What needs to be done
Among the entries, find the lines with the string "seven" and copy them.
(Beginning of Records for processing)
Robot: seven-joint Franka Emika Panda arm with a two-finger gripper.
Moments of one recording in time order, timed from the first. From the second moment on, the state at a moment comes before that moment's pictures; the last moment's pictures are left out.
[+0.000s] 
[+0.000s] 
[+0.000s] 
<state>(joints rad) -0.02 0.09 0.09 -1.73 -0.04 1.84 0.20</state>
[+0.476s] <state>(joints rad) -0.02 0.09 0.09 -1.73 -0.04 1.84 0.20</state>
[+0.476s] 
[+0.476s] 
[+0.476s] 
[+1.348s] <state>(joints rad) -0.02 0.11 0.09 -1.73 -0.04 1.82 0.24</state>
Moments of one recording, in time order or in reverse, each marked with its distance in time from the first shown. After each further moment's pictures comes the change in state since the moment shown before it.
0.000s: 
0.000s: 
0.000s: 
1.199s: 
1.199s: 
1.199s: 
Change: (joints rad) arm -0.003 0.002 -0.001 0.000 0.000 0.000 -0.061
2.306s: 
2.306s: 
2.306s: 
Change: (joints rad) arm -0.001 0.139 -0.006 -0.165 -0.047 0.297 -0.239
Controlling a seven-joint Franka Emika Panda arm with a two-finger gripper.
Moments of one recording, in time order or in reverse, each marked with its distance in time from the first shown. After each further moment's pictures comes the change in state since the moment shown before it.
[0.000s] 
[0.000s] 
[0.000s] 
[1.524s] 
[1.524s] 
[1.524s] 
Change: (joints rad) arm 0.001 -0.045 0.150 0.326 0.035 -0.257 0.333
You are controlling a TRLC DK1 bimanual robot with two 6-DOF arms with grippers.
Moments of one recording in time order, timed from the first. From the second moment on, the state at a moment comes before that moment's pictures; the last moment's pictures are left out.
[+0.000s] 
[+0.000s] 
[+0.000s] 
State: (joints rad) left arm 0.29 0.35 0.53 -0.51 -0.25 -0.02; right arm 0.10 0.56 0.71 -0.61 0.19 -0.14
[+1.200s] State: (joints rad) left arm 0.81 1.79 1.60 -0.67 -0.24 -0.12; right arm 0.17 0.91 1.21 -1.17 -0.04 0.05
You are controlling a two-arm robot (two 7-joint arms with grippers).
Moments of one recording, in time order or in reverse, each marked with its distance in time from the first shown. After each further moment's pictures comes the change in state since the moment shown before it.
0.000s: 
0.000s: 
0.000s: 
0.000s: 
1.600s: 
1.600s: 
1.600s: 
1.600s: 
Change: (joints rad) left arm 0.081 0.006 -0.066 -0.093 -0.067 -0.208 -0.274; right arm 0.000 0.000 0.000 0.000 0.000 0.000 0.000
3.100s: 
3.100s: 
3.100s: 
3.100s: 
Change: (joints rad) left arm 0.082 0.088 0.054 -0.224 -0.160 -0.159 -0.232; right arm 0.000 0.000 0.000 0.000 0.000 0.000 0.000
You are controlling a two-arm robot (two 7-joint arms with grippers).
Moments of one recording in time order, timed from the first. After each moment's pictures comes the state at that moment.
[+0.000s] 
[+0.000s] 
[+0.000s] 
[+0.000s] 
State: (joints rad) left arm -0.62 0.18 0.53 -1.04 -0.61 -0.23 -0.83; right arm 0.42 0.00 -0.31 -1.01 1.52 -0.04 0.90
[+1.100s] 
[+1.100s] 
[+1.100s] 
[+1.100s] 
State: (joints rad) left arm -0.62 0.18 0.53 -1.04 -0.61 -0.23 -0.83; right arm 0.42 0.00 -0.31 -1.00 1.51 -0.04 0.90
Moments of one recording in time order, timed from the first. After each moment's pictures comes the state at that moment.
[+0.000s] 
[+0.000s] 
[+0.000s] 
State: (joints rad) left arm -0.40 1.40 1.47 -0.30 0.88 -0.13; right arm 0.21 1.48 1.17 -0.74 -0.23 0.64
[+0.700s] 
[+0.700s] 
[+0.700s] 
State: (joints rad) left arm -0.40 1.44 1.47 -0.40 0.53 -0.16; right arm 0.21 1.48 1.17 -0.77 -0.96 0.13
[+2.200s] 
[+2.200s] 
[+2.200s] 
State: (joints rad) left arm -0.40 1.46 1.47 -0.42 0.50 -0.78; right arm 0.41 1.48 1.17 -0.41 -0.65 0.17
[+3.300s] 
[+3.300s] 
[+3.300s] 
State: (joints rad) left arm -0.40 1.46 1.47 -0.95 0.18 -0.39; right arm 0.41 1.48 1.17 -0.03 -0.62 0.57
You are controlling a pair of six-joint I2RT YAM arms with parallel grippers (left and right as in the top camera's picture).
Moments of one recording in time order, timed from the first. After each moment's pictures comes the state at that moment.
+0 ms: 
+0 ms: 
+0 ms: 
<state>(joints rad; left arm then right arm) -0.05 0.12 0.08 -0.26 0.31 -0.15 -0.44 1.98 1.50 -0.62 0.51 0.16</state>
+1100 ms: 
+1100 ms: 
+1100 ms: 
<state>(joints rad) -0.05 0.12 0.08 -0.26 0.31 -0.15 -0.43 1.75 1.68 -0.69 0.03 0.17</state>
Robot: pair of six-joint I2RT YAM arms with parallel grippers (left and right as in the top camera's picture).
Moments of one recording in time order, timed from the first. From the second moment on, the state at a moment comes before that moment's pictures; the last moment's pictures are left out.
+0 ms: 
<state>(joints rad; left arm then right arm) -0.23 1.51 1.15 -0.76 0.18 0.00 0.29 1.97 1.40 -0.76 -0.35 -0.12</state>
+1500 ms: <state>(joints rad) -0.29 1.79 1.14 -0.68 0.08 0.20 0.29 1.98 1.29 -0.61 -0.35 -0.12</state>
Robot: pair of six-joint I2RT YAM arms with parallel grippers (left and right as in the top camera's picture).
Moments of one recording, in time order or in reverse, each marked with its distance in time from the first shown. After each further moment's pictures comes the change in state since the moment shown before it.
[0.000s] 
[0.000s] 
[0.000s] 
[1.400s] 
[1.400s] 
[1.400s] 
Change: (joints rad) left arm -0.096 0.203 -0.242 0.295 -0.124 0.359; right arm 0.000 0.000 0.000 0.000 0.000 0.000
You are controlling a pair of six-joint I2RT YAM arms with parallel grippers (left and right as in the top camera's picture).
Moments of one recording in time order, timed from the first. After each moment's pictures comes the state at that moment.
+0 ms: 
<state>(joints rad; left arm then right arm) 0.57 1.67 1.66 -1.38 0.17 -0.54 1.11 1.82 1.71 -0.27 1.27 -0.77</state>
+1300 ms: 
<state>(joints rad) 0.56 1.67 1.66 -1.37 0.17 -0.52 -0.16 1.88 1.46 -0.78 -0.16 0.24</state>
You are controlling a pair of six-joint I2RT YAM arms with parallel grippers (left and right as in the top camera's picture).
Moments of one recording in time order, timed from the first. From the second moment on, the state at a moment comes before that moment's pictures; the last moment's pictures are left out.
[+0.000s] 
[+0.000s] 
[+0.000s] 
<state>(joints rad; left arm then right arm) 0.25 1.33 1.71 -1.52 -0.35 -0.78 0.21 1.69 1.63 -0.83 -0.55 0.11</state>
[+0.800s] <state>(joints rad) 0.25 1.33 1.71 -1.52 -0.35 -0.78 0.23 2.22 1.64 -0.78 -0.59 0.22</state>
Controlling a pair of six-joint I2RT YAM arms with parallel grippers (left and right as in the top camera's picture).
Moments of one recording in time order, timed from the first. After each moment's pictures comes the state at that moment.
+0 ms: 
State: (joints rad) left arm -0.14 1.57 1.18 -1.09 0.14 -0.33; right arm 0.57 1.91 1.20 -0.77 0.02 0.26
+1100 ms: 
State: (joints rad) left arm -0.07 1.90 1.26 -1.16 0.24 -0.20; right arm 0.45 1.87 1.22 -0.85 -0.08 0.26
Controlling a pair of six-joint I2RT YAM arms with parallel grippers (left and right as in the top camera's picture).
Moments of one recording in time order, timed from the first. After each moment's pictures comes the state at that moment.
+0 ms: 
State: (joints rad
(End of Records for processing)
Problem solution
Robot: seven-joint Franka Emika Panda arm with a two-finger gripper.
Controlling a seven-joint Franka Emika Panda arm with a two-finger gripper.

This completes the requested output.